**Problem requirements**
Please write out the listing below again in its exact form.

**Raw data**
▽
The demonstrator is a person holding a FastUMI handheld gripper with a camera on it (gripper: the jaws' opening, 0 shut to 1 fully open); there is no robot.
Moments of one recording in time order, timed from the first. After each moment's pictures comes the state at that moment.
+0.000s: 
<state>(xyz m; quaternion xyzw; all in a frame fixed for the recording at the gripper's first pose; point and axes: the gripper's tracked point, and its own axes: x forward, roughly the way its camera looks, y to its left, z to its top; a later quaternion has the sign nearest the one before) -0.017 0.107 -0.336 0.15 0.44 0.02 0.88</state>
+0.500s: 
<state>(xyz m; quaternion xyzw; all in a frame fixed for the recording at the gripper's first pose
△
**Answer box**
The demonstrator is a person holding a FastUMI handheld gripper with a camera on it (gripper: the jaws' opening, 0 shut to 1 fully open); there is no robot.
Moments of one recording in time order, timed from the first. After each moment's pictures comes the state at that moment.
+0.000s: 
<state>(xyz m; quaternion xyzw; all in a frame fixed for the recording at the gripper's first pose; point and axes: the gripper's tracked point, and its own axes: x forward, roughly the way its camera looks, y to its left, z to its top; a later quaternion has the sign nearest the one before) -0.017 0.107 -0.336 0.15 0.44 0.02 0.88</state>
+0.500s: 
<state>(xyz m; quaternion xyzw; all in a frame fixed for the recording at the gripper's first pose

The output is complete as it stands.